• **EXERCISE GOAL**: Only the pictures are dropped; the lines of the material that follow are returned exactly.

• **INFORMATION SUPPLIED**:
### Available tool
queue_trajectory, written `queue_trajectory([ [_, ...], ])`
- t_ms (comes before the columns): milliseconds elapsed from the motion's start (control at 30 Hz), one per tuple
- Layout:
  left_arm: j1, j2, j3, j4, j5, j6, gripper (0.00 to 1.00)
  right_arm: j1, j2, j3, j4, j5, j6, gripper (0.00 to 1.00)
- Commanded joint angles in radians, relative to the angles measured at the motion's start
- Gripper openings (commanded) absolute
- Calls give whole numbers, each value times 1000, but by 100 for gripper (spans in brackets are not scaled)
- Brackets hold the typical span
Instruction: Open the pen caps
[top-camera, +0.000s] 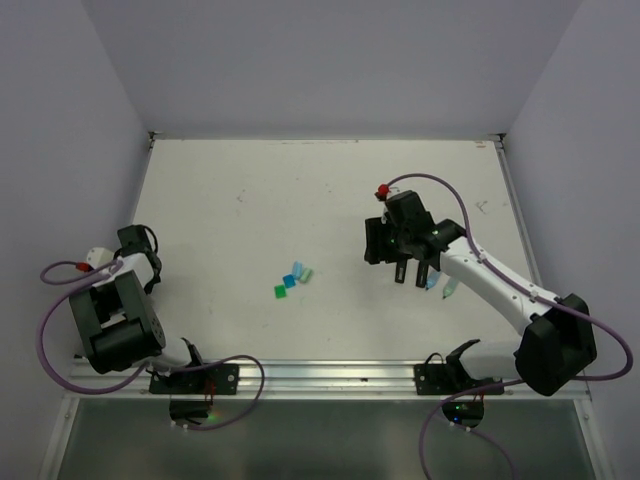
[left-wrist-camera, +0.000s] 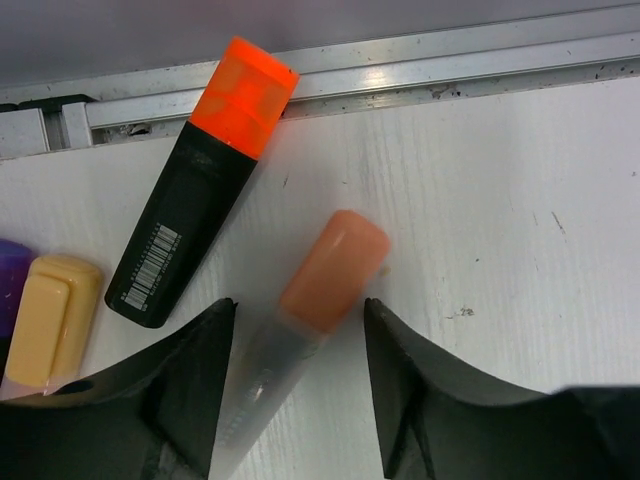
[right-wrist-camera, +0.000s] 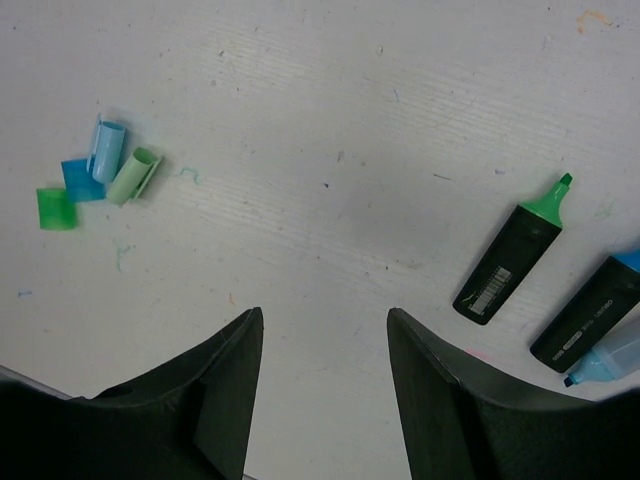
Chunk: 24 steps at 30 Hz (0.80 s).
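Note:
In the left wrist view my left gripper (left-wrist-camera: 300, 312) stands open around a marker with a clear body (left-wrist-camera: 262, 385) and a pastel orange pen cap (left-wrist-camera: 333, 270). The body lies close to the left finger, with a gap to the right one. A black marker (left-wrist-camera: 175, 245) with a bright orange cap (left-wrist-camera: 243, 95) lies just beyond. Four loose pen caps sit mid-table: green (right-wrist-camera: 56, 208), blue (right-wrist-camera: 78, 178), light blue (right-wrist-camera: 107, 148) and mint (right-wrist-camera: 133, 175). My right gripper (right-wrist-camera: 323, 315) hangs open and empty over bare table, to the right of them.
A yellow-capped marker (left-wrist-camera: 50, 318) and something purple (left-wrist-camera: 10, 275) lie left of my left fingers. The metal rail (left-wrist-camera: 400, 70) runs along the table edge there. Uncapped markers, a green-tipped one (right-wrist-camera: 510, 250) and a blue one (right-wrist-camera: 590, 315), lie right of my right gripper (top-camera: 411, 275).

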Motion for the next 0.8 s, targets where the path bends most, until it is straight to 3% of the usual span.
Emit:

• **OUTPUT BELOW**:
### Available tool
queue_trajectory, written `queue_trajectory([ [_, ...], ])`
- t_ms (comes before the columns): milliseconds elapsed from the motion's start (control at 30 Hz), one per tuple
- Layout:
  left_arm: j1, j2, j3, j4, j5, j6, gripper (0.00 to 1.00)
  right_arm: j1, j2, j3, j4, j5, j6, gripper (0.00 to 1.00)
- Commanded joint angles in radians, relative to the angles measured at the motion's start
- Gripper openings (commanded) absolute
- Calls give whole numbers, each value times 1000, but by 100 for gripper (spans in brackets are not scaled)
- Brackets hold the typical span
Instruction: Open the pen caps
[top-camera, +0.000s] 
[left-wrist-camera, +0.000s] 
[right-wrist-camera, +0.000s] 
Chunk: 24 steps at 30 Hz (0.80 s).
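Note:
In the left wrist view my left gripper (left-wrist-camera: 300, 312) stands open around a marker with a clear body (left-wrist-camera: 262, 385) and a pastel orange pen cap (left-wrist-camera: 333, 270). The body lies close to the left finger, with a gap to the right one. A black marker (left-wrist-camera: 175, 245) with a bright orange cap (left-wrist-camera: 243, 95) lies just beyond. Four loose pen caps sit mid-table: green (right-wrist-camera: 56, 208), blue (right-wrist-camera: 78, 178), light blue (right-wrist-camera: 107, 148) and mint (right-wrist-camera: 133, 175). My right gripper (right-wrist-camera: 323, 315) hangs open and empty over bare table, to the right of them.
A yellow-capped marker (left-wrist-camera: 50, 318) and something purple (left-wrist-camera: 10, 275) lie left of my left fingers. The metal rail (left-wrist-camera: 400, 70) runs along the table edge there. Uncapped markers, a green-tipped one (right-wrist-camera: 510, 250) and a blue one (right-wrist-camera: 590, 315), lie right of my right gripper (top-camera: 411, 275).
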
Motion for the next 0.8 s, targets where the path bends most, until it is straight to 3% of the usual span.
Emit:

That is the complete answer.